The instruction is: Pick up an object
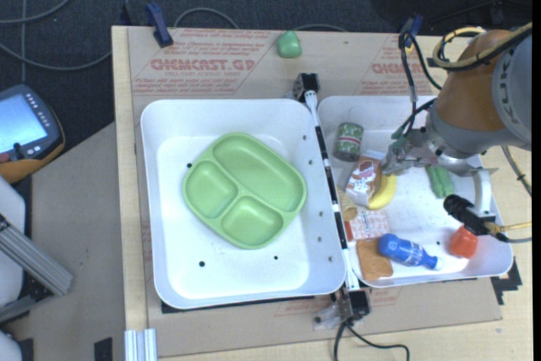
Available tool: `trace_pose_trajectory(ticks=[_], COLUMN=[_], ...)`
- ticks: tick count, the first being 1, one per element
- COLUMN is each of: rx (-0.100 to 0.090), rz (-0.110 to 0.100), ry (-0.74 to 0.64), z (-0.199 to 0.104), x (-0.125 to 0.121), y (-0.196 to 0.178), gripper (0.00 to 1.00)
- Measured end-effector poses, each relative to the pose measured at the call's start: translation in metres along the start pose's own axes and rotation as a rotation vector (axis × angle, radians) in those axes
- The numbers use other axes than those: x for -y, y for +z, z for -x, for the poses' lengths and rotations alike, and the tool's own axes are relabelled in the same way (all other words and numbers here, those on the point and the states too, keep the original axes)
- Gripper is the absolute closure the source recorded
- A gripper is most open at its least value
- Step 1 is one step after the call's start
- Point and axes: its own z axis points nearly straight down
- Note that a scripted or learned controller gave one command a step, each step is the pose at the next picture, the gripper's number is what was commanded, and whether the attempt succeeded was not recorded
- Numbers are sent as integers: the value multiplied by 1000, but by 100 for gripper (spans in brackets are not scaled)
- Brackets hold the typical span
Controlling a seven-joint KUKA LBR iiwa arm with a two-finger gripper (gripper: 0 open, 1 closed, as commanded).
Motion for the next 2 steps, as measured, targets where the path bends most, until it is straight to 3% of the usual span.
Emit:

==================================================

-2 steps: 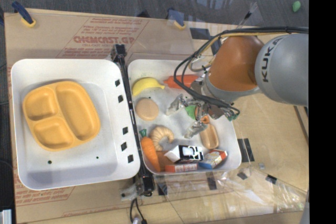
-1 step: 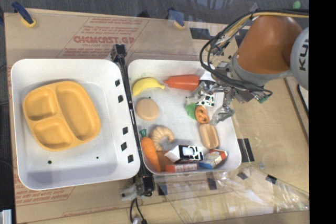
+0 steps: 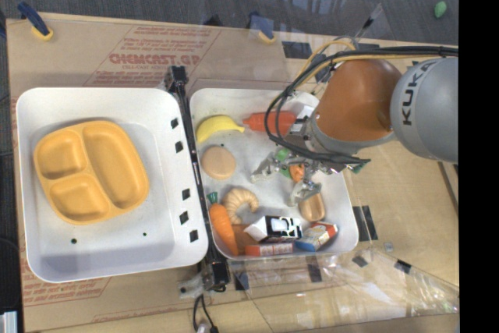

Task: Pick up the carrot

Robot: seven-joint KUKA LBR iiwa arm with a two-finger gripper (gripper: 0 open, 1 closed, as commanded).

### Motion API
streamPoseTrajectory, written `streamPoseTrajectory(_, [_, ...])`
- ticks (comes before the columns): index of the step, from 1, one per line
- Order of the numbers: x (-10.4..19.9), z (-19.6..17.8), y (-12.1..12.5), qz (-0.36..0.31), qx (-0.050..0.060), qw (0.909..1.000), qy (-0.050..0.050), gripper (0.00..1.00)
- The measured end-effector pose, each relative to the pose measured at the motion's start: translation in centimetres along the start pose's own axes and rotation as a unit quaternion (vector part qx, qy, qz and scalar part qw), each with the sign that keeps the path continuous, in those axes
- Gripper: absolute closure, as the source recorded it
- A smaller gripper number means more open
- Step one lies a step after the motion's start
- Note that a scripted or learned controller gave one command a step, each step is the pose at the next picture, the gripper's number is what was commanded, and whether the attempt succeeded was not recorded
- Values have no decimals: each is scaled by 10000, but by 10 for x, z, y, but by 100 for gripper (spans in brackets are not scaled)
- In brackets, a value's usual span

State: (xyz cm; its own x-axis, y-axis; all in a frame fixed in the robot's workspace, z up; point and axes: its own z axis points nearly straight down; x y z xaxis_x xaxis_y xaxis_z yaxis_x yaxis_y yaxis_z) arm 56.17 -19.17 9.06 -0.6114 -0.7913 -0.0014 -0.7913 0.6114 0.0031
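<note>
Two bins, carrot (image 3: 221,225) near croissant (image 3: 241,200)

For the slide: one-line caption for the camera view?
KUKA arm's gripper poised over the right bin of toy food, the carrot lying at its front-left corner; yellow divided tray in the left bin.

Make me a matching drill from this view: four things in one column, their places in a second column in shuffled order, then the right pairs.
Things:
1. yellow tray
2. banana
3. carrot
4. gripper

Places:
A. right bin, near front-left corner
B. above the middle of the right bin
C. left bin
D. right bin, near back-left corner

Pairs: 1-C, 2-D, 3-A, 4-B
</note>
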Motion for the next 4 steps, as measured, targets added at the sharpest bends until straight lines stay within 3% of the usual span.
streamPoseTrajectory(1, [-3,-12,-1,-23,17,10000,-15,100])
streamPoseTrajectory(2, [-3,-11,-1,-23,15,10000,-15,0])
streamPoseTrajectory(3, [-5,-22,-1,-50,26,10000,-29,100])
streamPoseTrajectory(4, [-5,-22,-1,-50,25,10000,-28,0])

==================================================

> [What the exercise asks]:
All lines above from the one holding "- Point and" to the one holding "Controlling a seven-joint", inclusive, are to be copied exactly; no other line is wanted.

> [Your solution]:
- Point and axes: its own z axis points nearly straight down
- Note that a scripted or learned controller gave one command a step, each step is the pose at the next picture, the gripper's number is what was commanded, and whether the attempt succeeded was not recorded
- Numbers are sent as integers: the value multiplied by 1000, but by 100 for gripper (spans in brackets are not scaled)
- Brackets hold the typical span
Controlling a seven-joint KUKA LBR iiwa arm with a two-finger gripper (gripper: 0 open, 1 closed, as commanded).

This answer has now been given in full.